If the government’s draft bill is enacted, plaintiffs will in the future need to provide written consent to be part of a funded class action and be liable to contribute to the funder’s fee.
This would present a significant commercial viability hurdle for funders, as their return would be limited to those who have actively joined the claim.
However, there may be some sunlight peeking through the regulatory clouds for funders. Public opinion polling undertaken by C|T Group, the research and campaigns consultancy founded by Sir Lynton Crosby and Mark Textor, has found that knowledge of class actions is remarkably high (84 per cent of those surveyed knew what a class action is), and almost all Australians (93 per cent) would consider participating in a class action.

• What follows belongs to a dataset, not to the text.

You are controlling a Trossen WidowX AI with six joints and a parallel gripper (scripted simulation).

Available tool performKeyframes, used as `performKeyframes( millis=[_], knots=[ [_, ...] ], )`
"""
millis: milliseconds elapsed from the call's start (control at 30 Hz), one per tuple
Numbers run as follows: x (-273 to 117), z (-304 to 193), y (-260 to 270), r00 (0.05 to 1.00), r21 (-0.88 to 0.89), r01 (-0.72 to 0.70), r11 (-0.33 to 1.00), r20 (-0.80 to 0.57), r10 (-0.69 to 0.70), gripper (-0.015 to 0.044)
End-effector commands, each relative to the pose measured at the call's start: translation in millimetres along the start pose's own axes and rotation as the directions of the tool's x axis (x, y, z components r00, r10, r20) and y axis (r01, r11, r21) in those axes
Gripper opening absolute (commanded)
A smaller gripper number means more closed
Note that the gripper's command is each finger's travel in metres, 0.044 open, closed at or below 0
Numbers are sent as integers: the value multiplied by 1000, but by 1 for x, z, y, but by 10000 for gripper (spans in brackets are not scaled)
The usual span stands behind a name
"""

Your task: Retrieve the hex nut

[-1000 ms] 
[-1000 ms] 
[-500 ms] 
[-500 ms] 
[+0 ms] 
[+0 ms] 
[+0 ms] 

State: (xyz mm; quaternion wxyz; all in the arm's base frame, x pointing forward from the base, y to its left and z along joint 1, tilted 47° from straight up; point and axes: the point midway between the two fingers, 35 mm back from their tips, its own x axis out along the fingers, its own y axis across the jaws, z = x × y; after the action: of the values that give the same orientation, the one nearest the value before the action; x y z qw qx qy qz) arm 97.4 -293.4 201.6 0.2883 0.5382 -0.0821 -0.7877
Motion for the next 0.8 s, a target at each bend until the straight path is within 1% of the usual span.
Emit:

This may provide some comfort to litigation funders in what has been a difficult period for the industry. Government measures introduced last year increased regulatory oversight of class actions, removing class action funders’ exemption from “managed investment scheme” rules and requiring them to hold an Australian Financial Services Licence. Continuous disclosure laws were also relaxed.
The C|T Group research also looked at participants’ motivations for joining class actions. Whilst recovering compensation is a motivating factor, the most influential factor on the propensity to participate is the desire to set a precedent to ensure others do not suffer in future. This suggests Australians see class proceedings as a vehicle to deter future wrongdoing.
Survey participants were more inclined to join class actions against organisations in the banking and insurance sectors and least likely to participate in actions against organisations in the media, travel, resources and retail industries. This is likely a consequence of years of revelations about overcharging and unnecessary upselling in the financial industry and the findings of the Hayne Royal Commission.
Willingness to participate in class actions varied between claim types, with participation most likely for environmental class actions – a consideration for the energy sector, land developers, and resources exploration companies. On the other hand, those surveyed were least likely to join a shareholder class action – a finding which may offer some consolation to ASX-listed firms, albeit institutional investors were not respondents to the survey.
The study indicates the minimum damages a plaintiff must be owed to participate is relatively high, with the median sum being $5,700. This suggests the recent trend of an increase in consumer class actions (which accounted for 41 per cent of filings in 2020) may taper off as such claims typically involve recovery of smaller sums – a seemingly inevitable outcome if the government’s CFO reforms are implemented.
While the government’s latest proposals on class action reform are some ways from becoming law, the appetite for collective redress remains high amongst justice hungry Australians.
Philip Lomax is a senior manager in C|T Group’s research and campaigns business, lawyer and former litigation funder.